A/B Testing at Scale: How SignalForge Used Experimentation to Rebuild Their Search Experience

Tech · 7 min read

A/B Testing at Scale: How SignalForge Used Experimentation to Rebuild Their Search Experience

SignalForge, a discovery platform for developer content, identified search as a major pain point: queries returned noisy results and latency spikes during peak times. The product team framed a series of hypotheses: that relevance tuning would increase click-through-rate, that client-side caching could lower latency, and that progressive rendering could improve perceived performance. They designed a layered experiment plan to evaluate each change independently and in combination.

The team instrumented 25 experiments across ranking weights, query rewriting rules, and UX-level changes like infinite scroll vs paginated results. They also introduced a fallback gating mechanism so users would see a simpler, cached result set if the full ranking pipeline exceeded a latency threshold. Experimentation showed that a modest relevance re-weight increased CTR by 11%, while client-side caching reduced 95th percentile latency by 310ms. The combination of relevance improvements and progressive rendering delivered the biggest win.

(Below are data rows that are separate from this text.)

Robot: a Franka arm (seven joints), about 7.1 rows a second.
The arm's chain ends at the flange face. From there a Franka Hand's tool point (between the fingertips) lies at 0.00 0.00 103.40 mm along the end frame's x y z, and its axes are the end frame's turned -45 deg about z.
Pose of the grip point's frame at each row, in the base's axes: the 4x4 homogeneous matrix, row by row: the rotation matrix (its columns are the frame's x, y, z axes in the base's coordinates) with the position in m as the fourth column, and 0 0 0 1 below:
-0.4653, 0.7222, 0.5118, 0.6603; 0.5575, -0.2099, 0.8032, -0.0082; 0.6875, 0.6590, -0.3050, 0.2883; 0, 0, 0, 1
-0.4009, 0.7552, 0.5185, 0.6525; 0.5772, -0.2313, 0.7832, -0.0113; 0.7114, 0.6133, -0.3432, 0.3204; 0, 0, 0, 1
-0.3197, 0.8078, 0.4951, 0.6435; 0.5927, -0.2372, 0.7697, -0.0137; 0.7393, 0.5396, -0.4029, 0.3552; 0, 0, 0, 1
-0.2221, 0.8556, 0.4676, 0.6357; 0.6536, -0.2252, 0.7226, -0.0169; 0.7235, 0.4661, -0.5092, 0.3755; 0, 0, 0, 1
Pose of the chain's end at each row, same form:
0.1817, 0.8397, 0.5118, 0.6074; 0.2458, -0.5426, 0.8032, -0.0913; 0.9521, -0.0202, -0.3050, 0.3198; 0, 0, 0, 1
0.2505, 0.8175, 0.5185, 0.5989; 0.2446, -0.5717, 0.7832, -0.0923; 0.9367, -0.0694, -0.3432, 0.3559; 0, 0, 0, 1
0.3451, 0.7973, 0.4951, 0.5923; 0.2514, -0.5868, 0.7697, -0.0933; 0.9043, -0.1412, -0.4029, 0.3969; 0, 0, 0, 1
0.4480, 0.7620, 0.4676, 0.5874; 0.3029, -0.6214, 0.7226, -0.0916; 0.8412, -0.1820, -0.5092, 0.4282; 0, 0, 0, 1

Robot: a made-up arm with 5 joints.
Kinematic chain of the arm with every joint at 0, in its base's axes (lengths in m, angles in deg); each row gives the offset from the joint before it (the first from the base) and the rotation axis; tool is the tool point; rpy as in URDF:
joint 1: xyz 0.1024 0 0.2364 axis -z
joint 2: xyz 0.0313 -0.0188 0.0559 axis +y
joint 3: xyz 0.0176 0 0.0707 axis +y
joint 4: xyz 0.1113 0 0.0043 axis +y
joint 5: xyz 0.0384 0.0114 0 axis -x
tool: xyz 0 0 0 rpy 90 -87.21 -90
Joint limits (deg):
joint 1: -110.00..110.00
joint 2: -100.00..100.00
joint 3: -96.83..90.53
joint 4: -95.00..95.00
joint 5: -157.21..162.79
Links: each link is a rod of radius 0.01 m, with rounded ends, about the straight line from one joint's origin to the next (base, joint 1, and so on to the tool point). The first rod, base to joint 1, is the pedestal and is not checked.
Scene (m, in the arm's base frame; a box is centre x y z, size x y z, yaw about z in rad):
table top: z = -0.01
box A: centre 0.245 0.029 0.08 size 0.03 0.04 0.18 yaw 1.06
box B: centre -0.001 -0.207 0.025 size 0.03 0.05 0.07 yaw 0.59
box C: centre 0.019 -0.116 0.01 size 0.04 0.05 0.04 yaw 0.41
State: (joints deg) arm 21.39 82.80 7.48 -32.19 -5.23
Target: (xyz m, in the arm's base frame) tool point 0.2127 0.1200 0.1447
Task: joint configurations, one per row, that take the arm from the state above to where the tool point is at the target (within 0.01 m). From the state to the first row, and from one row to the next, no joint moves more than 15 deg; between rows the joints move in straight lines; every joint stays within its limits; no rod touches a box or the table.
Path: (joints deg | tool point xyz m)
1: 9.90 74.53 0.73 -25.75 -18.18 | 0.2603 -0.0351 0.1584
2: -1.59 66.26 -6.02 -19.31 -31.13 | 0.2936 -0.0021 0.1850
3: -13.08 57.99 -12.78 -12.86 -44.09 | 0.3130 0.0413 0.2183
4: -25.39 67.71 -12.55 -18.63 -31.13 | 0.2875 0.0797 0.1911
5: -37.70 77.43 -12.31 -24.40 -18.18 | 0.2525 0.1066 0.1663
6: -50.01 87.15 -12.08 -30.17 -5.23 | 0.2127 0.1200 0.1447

Crucially, the product and engineering teams used sequential rollouts with burn-in periods and real-time dashboards to detect negative regressions. They also tracked long-term engagement, not just immediate clicks, to ensure the changes didn't promote short-term gimmicks. The project demonstrates how a disciplined experimentation framework can de-risk major UX overhauls while uncovering non-obvious interactions between backend and frontend choices.